Train a Naive Bayes classifier incrementally, one point at a time, then compute accuracy on a test set and save the model to disk.
// See https://datasets.mlpack.org/mnist.train.csv.
arma::mat dataset;
mlpack::data::Load("mnist.train.csv", dataset, true);
// See https://datasets.mlpack.org/mnist.train.labels.csv.
arma::Row<size_t> labels;
mlpack::data::Load("mnist.train.labels.csv", labels, true);
mlpack::NaiveBayesClassifier nbc(dataset.n_rows /* dimensionality */,
10 /* numClasses */);
// Iterate over all points in the dataset and call Train() on each point.
for (size_t i = 0; i < dataset.n_cols; ++i)
nbc.Train(dataset.col(i), labels[i]);
// Now compute the accuracy of the fully trained model on a test set.
// See https://datasets.mlpack.org/mnist.test.csv.
arma::mat testDataset;
mlpack::data::Load("mnist.test.csv", testDataset, true);
// See https://datasets.mlpack.org/mnist.test.labels.csv.
arma::Row<size_t> testLabels;
mlpack::data::Load("mnist.test.labels.csv", testLabels, true);
arma::Row<size_t> predictions;
nbc.Classify(dataset, predictions);
const double trainAccuracy = 100.0 *
((double) arma::accu(predictions == labels)) / labels.n_elem;
std::cout << "Accuracy of model on training data: " << trainAccuracy << "\%."
<< std::endl;
nbc.Classify(testDataset, predictions);
const double testAccuracy = 100.0 *
((double) arma::accu(predictions == testLabels)) / testLabels.n_elem;
std::cout << "Accuracy of model on test data: " << testAccuracy << "\%."
<< std::endl;
// Save the model to disk with the name "nbc".

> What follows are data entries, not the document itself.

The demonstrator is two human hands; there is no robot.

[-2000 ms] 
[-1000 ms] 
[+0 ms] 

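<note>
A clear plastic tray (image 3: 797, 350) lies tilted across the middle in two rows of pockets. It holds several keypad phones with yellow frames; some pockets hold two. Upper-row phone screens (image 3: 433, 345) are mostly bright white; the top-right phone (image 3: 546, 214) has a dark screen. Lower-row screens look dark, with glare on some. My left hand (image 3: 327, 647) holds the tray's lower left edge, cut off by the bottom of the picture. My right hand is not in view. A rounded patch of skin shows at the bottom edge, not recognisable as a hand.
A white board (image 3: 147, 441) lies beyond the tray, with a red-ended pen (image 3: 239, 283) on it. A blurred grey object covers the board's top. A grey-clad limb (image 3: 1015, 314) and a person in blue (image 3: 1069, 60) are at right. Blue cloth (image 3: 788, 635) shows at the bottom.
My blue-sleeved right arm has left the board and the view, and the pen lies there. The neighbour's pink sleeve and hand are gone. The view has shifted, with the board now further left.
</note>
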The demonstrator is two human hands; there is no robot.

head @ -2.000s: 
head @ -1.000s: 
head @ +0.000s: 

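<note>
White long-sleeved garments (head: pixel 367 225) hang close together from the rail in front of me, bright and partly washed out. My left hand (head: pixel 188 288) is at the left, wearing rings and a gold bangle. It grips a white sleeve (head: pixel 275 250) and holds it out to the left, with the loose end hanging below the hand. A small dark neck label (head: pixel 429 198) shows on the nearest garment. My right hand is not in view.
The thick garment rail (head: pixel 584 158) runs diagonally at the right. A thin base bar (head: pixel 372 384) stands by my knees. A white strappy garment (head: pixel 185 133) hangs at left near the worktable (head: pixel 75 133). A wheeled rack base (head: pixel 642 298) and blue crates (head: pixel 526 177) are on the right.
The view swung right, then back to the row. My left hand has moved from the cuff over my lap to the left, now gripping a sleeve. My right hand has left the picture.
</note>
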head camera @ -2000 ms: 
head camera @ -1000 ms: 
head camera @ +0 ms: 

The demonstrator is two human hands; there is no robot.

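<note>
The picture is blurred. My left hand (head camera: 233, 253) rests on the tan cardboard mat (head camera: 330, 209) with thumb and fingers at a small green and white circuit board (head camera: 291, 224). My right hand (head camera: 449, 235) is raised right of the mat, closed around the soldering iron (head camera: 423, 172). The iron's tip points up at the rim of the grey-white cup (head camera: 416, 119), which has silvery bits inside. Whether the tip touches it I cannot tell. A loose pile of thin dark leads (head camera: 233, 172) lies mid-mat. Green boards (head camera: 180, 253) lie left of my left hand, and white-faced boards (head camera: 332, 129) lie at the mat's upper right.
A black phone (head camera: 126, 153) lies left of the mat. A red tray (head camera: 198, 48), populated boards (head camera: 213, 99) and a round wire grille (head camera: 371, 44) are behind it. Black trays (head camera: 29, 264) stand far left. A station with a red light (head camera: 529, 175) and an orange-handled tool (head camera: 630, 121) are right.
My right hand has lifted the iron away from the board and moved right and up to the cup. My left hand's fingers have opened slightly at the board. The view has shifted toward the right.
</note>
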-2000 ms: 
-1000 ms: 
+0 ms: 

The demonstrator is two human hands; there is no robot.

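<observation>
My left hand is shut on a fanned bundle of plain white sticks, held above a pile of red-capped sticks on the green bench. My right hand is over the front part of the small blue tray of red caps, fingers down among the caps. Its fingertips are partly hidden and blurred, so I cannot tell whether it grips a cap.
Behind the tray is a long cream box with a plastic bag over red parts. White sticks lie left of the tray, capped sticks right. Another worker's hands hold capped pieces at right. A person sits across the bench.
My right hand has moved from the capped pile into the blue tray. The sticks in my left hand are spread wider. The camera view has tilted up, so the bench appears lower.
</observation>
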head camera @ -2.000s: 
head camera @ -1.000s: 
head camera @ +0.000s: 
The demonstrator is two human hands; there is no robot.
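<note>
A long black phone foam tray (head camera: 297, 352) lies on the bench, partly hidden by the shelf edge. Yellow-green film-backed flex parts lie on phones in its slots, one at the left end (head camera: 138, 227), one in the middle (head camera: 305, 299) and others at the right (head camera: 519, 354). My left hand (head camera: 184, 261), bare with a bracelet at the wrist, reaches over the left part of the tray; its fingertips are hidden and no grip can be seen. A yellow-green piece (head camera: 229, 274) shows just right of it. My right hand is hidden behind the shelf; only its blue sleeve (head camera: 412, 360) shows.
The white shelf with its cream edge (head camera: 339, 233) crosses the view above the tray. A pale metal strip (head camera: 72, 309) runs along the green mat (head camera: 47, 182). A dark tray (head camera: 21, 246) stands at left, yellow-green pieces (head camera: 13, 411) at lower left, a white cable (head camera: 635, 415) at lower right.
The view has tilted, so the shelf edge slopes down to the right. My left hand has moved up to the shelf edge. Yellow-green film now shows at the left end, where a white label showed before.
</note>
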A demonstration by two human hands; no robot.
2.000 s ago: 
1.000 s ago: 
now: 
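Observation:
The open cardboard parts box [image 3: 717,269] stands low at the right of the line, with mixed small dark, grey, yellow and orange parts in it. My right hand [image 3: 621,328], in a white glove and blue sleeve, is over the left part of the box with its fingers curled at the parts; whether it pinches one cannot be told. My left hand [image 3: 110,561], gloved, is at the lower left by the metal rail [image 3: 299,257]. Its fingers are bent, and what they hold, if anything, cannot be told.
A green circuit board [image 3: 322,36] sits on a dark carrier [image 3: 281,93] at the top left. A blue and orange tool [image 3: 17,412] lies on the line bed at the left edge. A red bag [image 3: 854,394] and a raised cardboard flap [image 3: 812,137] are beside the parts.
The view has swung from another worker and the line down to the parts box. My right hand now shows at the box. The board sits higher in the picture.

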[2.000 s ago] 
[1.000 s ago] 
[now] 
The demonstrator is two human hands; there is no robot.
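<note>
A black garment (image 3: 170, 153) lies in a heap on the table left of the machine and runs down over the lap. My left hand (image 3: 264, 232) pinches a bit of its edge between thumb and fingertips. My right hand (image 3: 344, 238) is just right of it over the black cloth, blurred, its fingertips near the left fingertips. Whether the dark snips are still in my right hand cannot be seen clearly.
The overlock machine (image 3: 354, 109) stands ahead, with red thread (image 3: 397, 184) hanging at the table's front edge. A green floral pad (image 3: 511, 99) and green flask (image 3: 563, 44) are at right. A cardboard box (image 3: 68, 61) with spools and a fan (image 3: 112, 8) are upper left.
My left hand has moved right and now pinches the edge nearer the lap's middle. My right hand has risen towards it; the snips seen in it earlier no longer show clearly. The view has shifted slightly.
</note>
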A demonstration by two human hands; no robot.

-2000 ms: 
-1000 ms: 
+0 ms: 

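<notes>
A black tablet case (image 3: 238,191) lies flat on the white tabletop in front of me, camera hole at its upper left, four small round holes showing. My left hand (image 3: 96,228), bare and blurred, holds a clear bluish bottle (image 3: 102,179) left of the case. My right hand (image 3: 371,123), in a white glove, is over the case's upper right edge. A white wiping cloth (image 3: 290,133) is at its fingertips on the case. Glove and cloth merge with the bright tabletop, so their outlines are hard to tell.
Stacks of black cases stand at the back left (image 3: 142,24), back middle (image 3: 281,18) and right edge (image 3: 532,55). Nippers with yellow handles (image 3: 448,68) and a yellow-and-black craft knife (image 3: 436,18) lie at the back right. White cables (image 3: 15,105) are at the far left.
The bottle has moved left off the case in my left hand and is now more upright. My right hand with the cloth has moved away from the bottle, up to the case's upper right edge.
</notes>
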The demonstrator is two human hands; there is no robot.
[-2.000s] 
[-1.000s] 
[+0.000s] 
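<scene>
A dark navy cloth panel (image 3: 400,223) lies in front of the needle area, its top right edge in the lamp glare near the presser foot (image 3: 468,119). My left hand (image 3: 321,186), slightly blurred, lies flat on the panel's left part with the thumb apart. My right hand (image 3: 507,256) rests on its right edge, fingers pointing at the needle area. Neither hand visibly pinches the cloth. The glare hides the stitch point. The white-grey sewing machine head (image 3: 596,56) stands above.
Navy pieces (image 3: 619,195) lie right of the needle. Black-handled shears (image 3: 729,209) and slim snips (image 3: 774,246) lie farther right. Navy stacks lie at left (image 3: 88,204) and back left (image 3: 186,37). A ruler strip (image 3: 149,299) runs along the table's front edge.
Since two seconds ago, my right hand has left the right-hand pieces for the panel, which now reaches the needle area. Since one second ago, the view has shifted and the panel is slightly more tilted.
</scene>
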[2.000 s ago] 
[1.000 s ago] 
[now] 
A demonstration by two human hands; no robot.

mlpack::data::Save("nbc_model.bin", "nbc", nbc, true);
Load a saved Naive Bayes classifier and print some information about it.
mlpack::NaiveBayesClassifier nbc;
// Load the model named "nbc" from "nbc_model.bin".
mlpack::data::Load("nbc_model.bin", "nbc", nbc, true);
// Print information about the model.
std::cout << "The dimensionality of the model in nbc_model.bin is "
<< nbc.Means().n_rows << "." << std::endl;
std::cout << "The number of classes in the model is "
<< nbc.Probabilities().n_elem << "." << std::endl;
std::cout << "The model was trained on " << nbc.TrainingPoints() << " points."
<< std::endl;
std::cout << "The prior probabilities of each class are: "
<< nbc.Probabilities().t();
// Compute the class probabilities of a random point.
// For our random point, we'll use one of the means plus some noise.
arma::vec randomPoint = nbc.Means().col(2) +
10.0 * arma::randu<arma::vec>(nbc.Means().n_rows);
size_t prediction;
arma::vec probabilities;
nbc.Classify(randomPoint, prediction, probabilities);
std::cout << "Random point class prediction: " << prediction << "."
<< std::endl;
std::cout << "Random point class probabilities: " << probabilities.t();
See also the following fully-working examples:
🔗 Advanced Functionality: Different Element Types
The NaiveBayesClassifier
class has one template parameter that can be used to
control the element type of the model. The full signature of the class is:
NaiveBayesClassifier<ModelMatType>
ModelMatType
specifies the type of matrix used for training data and internal
representation of model parameters.
-
Any matrix type that implements the Armadillo API can be used.
-
Train()
andClassify()
functions themselves are templatized and can allow any matrix type that has the same element type. So, for instance, aNaiveBayesClassifier<arma::mat>
can accept anarma::sp_mat
for training.
The example below trains a Naive Bayes model on sparse 32-bit floating point data, but uses dense 32-bit floating point matrices to store the model itself.
// Create random, sparse 100-dimensional data, with 3 classes.
arma::sp_fmat dataset;
dataset.sprandu(100, 5000, 0.3);
arma::Row<size_t> labels =
arma::randi<arma::Row<size_t>>(5000, arma::distr_param(0, 2));
mlpack::NaiveBayesClassifier<arma::fmat> nbc(dataset, labels, 3);
// Now classify a test point.
arma::sp_fvec point;
point.sprandu(100, 1, 0.3);
size_t prediction;
arma::fvec probabilitiesVec;
nbc.Classify(point, prediction, probabilitiesVec);
std::cout << "Prediction for random test point: " << prediction << "."
<< std::endl;
std::cout << "Class probabilities for random test point: "
<< probabilitiesVec.t();
Note: dense objects should be used for ModelMatType
, since in general
the mean and sample variance of sparse data is dense.